The PostgreSQL log looks normal for this type of transaction failure:
2014-09-08 13:10:03 EDT DETAIL: Key (barcode)=(31234005678911) already exists.
2014-09-08 13:10:03 EDT STATEMENT: INSERT INTO asset.copy (age_protect,alert_message,barcode,call_number,circ_as_type,circ_lib,circ_modifier,circulate,copy_number,create_date,active_date,creator,deleted,dummy_isbn,deposit,deposit_amount,dummy_author,dummy_title,edit_date,editor,fine_level,holdable,id,loan_duration,location,opac_visible,price,ref,status,status_changed_time,mint_condition,floating,cost) VALUES (DEFAULT,DEFAULT,'31234005678911',-1,DEFAULT,51,DEFAULT,'t',DEFAULT,DEFAULT,DEFAULT,604362,'f',DEFAULT,DEFAULT,DEFAULT,'Some Guy','Some Book',DEFAULT,604362,2,'t',DEFAULT,2,1,'f',DEFAULT,DEFAULT,0,DEFAULT,DEFAULT,DEFAULT,DEFAULT);
2014-09-08 13:10:03 EDT ERROR: current transaction is aborted, commands ignored until end of transaction block
2014-09-08 13:10:03 EDT STATEMENT: SELECT 1;
I also tried the above on a VM running Ubuntu 12.04 and got different results. Everything actually worked as I expected.

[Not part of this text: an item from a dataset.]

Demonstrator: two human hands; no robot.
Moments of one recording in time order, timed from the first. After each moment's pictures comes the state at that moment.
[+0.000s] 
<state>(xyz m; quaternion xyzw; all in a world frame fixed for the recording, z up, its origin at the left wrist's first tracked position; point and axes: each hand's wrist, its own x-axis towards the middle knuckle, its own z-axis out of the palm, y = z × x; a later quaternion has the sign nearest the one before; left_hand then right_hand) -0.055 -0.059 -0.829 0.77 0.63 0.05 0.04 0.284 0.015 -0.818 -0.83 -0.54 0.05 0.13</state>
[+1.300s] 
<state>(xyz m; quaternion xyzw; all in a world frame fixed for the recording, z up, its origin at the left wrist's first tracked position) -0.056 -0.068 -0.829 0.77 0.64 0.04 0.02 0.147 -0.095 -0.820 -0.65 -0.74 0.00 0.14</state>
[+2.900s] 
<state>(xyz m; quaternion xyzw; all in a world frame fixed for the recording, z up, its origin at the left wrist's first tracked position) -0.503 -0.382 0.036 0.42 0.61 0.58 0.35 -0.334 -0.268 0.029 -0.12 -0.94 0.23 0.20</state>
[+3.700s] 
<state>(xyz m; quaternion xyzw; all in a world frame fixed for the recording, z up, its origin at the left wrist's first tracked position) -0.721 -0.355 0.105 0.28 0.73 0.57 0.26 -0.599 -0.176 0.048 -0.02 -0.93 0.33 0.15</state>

The error occurred, my script trapped the error, and then did a pcrud.transaction.rollback with any message about abrupt termination.
Here are the versions of the relevant libraries on Ubuntu Precise Pangolin (12.04) and Trusty Tahr (14.04) for comparison:
On precise
libdbi1 0.8.4-5.1
libdbdpgsql 0.8.3-1+s-2.1ubuntu4
postgresql-client 9.3+154.pgdg12.4+1*
libpq5 9.3.5-1.pgdg12.4+1
*I'm using the PostgreSQL apt source.
On trusty:
libdbi1 0.9.0-1
libdbd-pgsql 0.9.0-2ubuntu2
postgresql-client 9.3.5-0ubuntu0.14.04.1
libpq5 9.3.5-0ubuntu0.14.04.1
I believe the problem is that transaction support was added to libdbi in release 0.9.0 as indicated in the March 25, 2013 news item from http://libdbi.sourceforge.net/index.html. It appears that there is some bad interaction with the Evergreen C code's handling of database transactions and that provided in the newer libdbi. I have not delved into the code or tried debugging to find out exactly what is going on, though.

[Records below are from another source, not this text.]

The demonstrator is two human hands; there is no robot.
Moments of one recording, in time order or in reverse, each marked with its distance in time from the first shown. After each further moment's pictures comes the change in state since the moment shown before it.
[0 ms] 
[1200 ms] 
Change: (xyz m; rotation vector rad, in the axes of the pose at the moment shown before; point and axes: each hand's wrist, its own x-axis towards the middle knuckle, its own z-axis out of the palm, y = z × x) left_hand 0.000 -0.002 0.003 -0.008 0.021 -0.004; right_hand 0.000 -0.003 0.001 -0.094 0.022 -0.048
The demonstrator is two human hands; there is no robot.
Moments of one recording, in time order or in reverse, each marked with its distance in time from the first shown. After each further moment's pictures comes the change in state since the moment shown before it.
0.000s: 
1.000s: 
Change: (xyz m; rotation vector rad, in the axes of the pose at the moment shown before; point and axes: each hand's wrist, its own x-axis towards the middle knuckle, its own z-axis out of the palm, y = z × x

I cannot recommend that anyone use Ubuntu 14.04 or any other system with libdbi 0.9.0 until this is resolved.
As warned by the code comments, the libdbi error messages did indeed change, wreaking havoc. Fix pushed to:
http:// git.evergreen- ils.org/ ?p=working/ Evergreen. git;a=shortlog; h=refs/ heads/user/ berick/ lp1366964- libdbi- error-handling
I tested this moderately on Ubuntu 14.04 with success. It should be backwards compatible with older versions of libdbi, but I have not tested that. Branch includes a Perl live test for confirming the functionality.